Il paraît ainsi évident que l’iconographie des graduels et des antiphonaires n’est pas musicale, même si les manuscrits comportent souvent de la notation musicale. Cette iconographie musicale est en revanche beaucoup plus fréquente dans les romans.

• Ouverture de la recherche (interventions de Frédéric Billiet, Isabelle Marchesin, Welleda Muller, Jean-Christophe Valière) : 

- Problématique de l’absence d’iconographie de la performance musicale dans des manuscrits comportant de la notation musicale. Une piste pourrait être ouverte avec l’idée que le chant prédominerait sur la musique instrumentale. En outre la notation est déjà une image du son.

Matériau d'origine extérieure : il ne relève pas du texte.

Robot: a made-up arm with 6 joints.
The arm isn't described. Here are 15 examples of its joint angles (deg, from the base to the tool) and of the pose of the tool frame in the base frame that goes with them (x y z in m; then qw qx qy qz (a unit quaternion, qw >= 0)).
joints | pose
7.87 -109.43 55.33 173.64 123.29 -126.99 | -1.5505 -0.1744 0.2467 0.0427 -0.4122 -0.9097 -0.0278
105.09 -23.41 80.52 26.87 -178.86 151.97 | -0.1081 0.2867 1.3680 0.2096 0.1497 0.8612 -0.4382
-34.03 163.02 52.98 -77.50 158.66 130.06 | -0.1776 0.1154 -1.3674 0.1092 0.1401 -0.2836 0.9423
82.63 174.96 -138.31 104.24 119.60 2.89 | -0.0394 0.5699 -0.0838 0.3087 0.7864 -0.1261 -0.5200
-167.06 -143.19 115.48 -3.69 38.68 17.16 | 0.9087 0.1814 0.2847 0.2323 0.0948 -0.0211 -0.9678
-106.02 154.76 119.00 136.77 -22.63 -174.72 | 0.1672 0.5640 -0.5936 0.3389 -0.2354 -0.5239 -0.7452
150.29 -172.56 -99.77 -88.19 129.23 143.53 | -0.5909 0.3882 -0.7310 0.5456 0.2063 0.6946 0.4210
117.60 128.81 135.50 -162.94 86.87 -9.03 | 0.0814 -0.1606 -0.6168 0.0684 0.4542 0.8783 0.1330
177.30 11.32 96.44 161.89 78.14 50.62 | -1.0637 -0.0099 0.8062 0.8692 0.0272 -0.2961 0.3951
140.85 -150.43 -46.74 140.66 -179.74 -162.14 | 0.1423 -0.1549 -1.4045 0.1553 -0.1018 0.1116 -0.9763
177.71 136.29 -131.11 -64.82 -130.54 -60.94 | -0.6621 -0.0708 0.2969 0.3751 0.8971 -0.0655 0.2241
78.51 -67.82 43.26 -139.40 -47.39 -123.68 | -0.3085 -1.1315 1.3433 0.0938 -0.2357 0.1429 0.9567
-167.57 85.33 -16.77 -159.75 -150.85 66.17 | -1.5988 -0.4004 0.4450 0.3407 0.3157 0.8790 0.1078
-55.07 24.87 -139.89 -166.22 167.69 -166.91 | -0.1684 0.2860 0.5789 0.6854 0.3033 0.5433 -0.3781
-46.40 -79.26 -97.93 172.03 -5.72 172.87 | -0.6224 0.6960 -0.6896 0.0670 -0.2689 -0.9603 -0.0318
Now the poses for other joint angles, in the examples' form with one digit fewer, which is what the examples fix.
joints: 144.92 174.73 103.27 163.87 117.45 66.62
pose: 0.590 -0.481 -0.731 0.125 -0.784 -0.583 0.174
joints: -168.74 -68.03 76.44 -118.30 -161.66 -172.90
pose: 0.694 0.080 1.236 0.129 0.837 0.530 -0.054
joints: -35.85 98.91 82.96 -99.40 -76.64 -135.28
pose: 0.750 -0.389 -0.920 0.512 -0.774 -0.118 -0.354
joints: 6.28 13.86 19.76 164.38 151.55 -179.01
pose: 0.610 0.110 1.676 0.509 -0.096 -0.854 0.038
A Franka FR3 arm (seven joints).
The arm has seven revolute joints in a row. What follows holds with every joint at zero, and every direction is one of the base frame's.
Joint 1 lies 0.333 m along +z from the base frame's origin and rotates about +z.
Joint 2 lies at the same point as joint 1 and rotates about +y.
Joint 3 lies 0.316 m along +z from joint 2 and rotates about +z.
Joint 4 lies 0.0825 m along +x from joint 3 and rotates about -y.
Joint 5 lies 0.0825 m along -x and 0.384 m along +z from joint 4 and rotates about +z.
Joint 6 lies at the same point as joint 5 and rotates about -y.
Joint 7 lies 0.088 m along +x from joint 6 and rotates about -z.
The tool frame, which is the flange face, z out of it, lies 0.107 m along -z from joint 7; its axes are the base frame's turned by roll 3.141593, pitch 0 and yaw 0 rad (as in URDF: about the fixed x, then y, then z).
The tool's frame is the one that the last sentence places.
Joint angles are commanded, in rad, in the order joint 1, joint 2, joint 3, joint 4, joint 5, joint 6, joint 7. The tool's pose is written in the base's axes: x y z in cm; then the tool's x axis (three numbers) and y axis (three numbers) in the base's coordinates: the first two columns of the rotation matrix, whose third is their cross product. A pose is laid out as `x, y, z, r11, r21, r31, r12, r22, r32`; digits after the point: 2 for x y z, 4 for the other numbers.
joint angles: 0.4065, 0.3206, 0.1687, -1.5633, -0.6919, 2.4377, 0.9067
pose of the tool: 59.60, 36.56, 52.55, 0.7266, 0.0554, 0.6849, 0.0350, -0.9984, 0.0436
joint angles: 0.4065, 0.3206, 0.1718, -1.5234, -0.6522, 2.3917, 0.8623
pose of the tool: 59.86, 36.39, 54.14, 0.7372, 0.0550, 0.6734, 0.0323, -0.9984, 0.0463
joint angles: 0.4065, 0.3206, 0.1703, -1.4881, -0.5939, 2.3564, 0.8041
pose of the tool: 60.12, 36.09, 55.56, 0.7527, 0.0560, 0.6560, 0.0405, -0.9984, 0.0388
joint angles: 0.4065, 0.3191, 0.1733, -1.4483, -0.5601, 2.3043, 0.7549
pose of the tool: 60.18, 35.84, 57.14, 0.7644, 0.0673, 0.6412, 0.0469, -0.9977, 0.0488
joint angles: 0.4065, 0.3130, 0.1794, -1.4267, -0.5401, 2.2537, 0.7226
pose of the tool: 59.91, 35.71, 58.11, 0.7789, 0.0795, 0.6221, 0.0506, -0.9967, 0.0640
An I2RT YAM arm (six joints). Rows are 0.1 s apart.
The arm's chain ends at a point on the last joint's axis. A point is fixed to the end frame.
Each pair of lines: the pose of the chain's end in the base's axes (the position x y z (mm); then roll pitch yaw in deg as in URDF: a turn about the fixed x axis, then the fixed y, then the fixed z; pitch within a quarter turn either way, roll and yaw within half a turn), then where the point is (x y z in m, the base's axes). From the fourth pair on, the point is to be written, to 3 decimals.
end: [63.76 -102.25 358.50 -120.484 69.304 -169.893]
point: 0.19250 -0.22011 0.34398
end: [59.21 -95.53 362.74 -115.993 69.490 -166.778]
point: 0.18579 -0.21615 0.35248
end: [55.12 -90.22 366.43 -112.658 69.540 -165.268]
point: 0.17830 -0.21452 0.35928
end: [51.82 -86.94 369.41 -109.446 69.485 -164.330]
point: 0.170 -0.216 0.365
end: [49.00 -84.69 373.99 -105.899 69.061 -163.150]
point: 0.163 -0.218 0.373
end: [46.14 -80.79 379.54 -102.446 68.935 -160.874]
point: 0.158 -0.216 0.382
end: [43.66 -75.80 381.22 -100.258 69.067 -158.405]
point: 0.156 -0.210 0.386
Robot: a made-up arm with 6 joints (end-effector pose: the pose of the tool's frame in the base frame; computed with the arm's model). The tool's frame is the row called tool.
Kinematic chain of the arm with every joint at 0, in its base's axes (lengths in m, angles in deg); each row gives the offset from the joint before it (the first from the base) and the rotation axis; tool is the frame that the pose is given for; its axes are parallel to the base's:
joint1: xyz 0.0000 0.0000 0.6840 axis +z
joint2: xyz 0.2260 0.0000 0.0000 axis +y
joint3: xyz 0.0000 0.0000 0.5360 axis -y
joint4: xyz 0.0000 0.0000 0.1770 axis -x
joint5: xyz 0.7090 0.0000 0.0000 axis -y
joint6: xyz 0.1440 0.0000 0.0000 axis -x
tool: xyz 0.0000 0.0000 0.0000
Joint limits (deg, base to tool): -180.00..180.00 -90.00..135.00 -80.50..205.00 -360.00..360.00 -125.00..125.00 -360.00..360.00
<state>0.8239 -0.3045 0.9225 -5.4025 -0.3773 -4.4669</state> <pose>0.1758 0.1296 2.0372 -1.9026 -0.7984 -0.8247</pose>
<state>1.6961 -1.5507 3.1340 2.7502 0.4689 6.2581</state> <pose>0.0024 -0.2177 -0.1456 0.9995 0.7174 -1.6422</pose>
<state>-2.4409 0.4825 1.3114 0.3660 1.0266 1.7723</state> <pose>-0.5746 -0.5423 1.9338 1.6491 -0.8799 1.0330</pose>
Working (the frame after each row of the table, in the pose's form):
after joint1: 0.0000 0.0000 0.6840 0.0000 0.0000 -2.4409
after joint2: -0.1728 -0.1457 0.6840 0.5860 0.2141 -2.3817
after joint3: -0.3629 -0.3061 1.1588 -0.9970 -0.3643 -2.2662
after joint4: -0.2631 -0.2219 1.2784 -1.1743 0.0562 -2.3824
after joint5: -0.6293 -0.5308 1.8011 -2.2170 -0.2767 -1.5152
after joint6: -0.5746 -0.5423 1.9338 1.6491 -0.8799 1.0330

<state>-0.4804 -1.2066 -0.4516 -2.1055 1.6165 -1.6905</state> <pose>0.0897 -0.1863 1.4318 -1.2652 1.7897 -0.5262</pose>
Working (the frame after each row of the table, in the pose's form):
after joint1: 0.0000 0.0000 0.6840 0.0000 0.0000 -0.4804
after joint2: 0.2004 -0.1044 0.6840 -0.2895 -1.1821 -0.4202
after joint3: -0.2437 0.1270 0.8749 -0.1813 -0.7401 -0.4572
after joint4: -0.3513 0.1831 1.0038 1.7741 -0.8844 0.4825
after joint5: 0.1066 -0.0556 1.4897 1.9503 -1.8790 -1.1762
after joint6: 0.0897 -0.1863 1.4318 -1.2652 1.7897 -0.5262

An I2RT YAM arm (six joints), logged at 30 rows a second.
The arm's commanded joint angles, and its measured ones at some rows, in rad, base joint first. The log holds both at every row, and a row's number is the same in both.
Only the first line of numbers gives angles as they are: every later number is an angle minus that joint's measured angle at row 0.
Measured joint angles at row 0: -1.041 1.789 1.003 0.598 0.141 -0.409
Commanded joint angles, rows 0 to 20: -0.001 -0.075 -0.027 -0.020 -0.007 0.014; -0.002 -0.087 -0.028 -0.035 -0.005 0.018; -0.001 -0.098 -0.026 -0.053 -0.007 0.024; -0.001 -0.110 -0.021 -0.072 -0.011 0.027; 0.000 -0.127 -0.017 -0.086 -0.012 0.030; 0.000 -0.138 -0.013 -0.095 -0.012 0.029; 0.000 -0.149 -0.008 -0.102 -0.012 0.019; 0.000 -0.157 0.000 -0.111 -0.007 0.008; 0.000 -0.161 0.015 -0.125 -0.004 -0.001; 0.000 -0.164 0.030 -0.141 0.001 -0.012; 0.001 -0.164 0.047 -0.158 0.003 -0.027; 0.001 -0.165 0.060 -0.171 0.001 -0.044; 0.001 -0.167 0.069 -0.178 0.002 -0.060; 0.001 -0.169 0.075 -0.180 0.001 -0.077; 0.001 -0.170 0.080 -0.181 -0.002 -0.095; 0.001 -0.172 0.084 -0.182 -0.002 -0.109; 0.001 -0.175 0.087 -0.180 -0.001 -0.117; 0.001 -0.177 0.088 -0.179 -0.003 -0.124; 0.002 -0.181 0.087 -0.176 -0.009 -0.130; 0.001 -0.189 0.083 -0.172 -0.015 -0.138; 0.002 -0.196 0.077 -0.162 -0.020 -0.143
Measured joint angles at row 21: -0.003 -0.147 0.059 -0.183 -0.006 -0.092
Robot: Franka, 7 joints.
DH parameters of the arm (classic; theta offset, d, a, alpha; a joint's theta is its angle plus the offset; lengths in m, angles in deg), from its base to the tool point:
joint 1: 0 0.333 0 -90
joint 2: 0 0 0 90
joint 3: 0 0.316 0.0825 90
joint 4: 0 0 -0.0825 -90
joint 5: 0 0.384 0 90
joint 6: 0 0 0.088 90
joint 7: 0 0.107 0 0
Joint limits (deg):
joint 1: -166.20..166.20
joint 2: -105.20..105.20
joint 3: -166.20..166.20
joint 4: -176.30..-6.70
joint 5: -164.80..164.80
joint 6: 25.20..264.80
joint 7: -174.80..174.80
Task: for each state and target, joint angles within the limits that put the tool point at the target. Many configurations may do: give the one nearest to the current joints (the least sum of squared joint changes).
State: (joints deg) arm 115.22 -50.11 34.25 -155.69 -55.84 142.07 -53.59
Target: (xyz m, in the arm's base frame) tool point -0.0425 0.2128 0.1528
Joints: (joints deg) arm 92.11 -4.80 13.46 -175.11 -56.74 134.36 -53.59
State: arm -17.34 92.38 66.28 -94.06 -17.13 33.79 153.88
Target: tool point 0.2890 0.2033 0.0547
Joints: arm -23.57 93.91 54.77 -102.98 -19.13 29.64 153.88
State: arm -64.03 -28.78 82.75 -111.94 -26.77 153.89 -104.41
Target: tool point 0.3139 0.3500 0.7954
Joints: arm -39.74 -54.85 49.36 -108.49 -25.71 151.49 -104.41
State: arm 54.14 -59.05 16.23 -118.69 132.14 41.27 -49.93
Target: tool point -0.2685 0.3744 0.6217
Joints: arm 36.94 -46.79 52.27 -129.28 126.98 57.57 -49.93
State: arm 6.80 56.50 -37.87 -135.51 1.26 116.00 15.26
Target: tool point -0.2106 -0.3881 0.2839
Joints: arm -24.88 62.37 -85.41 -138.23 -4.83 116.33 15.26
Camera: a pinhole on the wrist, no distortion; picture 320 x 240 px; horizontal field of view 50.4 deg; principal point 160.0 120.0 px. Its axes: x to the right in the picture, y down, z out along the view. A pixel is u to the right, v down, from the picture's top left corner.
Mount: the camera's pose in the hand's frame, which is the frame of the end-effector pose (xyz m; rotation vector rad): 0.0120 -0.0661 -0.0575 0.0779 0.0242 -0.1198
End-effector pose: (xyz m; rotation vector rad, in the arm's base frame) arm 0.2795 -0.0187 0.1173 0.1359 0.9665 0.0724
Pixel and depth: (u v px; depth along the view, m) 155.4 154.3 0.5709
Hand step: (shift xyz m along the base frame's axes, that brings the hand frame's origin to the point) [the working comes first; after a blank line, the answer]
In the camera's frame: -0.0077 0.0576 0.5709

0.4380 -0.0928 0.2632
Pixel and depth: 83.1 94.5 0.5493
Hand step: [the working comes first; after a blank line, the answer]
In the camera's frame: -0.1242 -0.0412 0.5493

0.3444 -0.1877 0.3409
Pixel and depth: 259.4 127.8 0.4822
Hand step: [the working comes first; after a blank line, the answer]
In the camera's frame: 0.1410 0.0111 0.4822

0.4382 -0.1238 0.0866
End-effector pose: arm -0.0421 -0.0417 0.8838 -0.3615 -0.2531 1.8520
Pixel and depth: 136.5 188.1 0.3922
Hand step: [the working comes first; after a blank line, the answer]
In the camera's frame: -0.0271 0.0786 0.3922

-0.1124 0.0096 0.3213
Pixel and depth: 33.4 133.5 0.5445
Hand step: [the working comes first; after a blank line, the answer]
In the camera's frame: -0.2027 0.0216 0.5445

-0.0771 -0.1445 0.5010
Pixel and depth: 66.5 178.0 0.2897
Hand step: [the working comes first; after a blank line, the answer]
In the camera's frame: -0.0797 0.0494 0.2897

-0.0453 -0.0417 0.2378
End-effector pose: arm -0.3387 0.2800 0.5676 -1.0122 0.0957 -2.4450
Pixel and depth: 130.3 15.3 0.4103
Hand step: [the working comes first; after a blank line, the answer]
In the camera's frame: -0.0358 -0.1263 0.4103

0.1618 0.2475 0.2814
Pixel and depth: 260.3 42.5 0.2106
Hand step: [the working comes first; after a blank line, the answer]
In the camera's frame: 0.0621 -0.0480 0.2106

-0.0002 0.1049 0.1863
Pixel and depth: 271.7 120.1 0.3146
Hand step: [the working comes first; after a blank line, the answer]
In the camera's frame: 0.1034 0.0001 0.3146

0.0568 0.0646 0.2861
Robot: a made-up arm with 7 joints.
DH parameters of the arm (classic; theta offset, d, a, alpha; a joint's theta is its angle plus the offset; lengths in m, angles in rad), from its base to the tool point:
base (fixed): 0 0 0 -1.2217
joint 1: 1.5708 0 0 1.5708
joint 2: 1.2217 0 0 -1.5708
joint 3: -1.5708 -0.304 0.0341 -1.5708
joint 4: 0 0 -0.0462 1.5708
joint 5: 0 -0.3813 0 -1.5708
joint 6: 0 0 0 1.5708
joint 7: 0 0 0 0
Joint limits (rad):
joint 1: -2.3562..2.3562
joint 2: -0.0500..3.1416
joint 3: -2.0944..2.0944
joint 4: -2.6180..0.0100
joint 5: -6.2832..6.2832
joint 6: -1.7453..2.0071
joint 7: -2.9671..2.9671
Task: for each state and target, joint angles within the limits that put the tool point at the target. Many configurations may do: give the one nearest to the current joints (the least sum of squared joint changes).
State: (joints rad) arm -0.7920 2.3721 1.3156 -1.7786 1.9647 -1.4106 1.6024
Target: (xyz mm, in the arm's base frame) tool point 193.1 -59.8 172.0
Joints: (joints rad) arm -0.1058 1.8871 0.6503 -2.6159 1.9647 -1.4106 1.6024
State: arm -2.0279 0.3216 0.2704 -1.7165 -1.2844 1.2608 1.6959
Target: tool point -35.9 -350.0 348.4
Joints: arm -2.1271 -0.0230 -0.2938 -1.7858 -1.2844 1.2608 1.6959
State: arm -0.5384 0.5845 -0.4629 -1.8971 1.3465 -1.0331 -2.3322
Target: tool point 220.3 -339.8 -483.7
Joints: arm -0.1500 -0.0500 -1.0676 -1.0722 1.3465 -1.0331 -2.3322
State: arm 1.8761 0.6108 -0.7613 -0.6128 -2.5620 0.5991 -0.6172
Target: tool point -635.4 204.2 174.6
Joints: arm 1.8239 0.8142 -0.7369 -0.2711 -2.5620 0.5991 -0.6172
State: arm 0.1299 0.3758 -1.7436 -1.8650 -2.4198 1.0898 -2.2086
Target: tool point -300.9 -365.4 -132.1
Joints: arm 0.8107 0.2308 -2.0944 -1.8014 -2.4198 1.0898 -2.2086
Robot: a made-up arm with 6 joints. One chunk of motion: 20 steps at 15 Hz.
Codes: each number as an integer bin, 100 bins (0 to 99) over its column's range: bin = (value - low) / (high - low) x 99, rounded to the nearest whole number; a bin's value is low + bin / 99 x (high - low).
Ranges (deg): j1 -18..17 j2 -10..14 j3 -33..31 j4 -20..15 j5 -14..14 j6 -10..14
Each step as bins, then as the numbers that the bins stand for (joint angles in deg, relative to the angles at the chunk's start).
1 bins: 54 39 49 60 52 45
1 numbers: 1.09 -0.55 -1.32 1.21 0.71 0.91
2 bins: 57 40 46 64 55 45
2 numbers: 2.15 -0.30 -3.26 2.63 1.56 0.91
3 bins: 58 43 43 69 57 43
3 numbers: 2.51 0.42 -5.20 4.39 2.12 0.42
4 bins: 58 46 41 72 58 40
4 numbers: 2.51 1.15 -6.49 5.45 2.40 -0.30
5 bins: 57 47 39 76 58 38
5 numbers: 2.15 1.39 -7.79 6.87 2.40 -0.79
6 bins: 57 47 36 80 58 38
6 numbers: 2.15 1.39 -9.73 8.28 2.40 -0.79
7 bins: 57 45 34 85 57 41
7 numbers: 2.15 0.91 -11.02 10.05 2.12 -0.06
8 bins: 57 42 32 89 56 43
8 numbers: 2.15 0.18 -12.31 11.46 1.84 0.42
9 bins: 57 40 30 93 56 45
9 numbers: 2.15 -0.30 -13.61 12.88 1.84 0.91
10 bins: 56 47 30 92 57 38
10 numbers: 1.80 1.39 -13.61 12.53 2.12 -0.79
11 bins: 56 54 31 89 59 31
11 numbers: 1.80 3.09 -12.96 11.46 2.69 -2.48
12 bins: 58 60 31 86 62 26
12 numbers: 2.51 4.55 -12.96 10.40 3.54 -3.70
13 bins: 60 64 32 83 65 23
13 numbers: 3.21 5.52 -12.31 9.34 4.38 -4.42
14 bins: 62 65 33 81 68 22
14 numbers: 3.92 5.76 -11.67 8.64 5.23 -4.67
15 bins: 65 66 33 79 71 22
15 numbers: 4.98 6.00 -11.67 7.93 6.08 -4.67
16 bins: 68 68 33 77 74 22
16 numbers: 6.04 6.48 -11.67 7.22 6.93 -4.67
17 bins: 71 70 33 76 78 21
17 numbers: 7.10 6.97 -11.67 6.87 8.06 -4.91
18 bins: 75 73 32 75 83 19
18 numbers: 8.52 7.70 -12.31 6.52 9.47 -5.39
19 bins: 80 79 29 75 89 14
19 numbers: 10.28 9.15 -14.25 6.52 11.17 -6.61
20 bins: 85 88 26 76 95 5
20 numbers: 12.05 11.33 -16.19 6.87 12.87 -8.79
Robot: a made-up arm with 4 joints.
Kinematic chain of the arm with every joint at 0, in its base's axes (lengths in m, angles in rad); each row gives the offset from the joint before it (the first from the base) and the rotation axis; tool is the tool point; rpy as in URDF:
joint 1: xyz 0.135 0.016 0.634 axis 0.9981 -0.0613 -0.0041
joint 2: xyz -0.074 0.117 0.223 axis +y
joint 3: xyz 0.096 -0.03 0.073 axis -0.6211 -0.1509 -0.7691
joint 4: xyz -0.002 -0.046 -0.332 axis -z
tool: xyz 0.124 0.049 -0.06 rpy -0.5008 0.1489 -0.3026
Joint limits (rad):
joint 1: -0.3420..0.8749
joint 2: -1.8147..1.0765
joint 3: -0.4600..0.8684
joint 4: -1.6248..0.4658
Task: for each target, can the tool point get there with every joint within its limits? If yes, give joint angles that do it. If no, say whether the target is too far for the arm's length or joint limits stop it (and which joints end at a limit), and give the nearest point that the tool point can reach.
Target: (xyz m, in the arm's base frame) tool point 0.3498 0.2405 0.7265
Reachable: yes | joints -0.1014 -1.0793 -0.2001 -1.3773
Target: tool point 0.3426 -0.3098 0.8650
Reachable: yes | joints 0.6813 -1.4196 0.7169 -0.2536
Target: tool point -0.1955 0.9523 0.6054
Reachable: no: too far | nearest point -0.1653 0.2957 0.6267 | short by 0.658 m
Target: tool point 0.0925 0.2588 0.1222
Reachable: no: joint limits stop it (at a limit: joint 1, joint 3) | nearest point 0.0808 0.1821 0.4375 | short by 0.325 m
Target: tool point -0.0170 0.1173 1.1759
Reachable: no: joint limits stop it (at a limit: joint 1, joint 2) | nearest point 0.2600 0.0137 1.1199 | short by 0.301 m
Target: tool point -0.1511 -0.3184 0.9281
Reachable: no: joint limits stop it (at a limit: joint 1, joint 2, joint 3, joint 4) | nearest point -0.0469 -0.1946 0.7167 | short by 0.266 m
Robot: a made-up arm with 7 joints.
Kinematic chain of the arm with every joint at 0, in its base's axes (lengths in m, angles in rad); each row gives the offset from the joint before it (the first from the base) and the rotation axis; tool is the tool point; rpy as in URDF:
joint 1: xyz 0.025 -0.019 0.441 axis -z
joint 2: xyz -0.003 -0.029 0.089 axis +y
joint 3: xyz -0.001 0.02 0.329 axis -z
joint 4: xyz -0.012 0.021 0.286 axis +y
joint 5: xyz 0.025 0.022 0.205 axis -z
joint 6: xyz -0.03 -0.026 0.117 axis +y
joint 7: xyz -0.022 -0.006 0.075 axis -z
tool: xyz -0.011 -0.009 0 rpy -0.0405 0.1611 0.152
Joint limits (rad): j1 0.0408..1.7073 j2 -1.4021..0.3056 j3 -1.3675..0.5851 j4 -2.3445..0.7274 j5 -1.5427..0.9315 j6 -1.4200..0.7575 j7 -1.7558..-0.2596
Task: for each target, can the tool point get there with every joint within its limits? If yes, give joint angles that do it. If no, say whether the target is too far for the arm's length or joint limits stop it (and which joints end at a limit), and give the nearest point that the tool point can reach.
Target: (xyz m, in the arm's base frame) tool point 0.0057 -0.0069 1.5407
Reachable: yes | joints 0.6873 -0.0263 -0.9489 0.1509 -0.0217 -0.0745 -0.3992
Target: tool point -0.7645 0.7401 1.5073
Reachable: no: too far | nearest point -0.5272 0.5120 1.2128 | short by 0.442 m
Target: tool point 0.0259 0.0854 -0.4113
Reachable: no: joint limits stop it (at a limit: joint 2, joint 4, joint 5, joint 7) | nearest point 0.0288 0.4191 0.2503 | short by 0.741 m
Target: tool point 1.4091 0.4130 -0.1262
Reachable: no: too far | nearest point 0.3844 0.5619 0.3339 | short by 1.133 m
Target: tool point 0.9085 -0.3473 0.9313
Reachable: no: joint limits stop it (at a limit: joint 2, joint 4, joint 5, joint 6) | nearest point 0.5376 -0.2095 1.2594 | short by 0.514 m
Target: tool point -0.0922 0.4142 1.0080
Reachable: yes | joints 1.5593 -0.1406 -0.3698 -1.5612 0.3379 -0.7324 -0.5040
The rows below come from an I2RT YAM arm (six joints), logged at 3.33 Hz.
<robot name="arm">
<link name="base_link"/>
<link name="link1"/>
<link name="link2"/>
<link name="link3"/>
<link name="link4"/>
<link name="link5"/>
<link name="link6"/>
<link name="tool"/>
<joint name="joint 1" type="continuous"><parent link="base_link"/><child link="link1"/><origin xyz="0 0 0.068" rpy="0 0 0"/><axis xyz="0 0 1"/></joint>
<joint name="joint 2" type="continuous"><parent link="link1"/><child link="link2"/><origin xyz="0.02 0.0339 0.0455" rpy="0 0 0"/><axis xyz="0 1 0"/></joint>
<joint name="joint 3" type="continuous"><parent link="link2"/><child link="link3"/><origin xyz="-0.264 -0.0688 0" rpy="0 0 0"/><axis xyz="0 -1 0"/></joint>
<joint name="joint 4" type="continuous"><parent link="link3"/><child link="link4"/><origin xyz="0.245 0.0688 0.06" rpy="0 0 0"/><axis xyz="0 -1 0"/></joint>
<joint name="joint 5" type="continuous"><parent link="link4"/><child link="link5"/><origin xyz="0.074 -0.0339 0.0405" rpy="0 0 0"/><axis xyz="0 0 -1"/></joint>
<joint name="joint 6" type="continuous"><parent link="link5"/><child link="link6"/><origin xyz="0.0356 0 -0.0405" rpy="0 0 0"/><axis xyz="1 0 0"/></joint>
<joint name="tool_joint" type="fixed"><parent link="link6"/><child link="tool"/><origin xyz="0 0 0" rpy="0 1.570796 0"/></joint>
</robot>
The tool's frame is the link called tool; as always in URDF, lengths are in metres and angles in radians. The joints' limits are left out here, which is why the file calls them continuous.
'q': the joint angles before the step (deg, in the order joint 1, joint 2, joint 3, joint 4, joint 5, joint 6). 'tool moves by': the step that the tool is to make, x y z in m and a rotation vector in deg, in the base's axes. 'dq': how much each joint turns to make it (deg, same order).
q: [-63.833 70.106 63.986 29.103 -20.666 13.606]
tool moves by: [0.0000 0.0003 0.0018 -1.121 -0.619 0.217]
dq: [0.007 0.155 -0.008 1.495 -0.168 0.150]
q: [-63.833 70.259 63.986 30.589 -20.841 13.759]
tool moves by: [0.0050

- Alison Stones en conclu que la notation prédominait sur l’image dans les graduels et antiphonaires des XIIe et XIIIe siècles. Ce qui n’est pas le cas pour les bibles d’autels et les missels destinés à être vus de loin posés sur des lutrins, où c’est l’image qui prédomine par rapport au texte. Les psautiers sont encore des cas à part, puisqu’ils regorgent d’iconographie historiée et d’iconographie musicale qui plus est (voir à ce sujet G. Haseloff « Die Psalterillustration im 13. Jahrhunderts : Studien zur Geschichte der Buchmalerei iin England, Frankreich und der Niederlanden », 1938).
- La logique interne des manuscrits est rappelée : le texte était copié, puis la notation musicale (ce qui implique que le copiste ou l'organisateur du manuscrit connaissant les chants et savait la place qu’il fallait leur laisser sur la page), puis enfin les enluminures étaient réalisées. Ces manuscrits étaient avant tout des « outils » liturgiques.
- Le concept de musique allant au-delà de la performance est évoqué par Isabelle Marchesin. Celui-ci peut en effet s’exprimer dans les divers rapports que l’homme entretient avec ses semblables, mais aussi avec le divin ; les enjeux mathématiques dans l’idée de perfection des accords, par exemple, etc.
- Frédéric Billiet ajoute que le livre représente l’autorité : il permet d’activer la mémoire par sa simple ouverture. À l’origine, la première notation musicale n’était d’ailleurs qu’une indication de hauteur et non de note spécifique.
- Selon Isabelle Marchesin, ces ouvrages illustrés pourraient aussi permettre d’aller plus loin que la « simple » activation de la mémoire ; ils pourraient être des supports de méditation, engageant le corps et l’esprit ; des supports didactiques en quelque sorte, qui permettait une imprégnation du fidèle.
- Les jeux de regards semblent très importants avec les personnages des lettrines.